Work task: Filter the entries for the word "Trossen". Copy each line in which it occurs.
START Dataset content
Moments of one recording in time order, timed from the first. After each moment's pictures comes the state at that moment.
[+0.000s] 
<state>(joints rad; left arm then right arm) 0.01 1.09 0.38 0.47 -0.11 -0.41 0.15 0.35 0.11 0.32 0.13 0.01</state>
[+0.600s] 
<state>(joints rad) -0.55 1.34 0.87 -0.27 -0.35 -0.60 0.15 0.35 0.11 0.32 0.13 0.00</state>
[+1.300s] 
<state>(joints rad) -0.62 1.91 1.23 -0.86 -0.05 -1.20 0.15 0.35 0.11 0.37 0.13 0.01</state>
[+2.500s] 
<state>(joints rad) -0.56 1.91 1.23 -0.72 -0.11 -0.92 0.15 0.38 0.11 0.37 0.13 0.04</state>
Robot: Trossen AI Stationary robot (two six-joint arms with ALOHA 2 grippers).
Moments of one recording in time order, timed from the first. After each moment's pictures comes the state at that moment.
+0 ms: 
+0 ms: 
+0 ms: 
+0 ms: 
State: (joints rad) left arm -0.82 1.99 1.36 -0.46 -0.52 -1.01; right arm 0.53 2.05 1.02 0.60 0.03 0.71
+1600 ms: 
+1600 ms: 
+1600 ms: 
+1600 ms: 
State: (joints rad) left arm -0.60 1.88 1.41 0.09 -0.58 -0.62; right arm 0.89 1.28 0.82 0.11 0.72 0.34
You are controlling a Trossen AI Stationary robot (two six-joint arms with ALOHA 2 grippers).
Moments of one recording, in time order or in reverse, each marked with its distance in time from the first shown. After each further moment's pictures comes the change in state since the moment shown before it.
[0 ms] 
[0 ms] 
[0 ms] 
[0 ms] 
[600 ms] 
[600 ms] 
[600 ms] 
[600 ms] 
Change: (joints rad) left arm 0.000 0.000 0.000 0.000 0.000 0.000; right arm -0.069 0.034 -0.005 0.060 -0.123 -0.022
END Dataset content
Answer area:
Robot: Trossen AI Stationary robot (two six-joint arms with ALOHA 2 grippers).
You are controlling a Trossen AI Stationary robot (two six-joint arms with ALOHA 2 grippers).

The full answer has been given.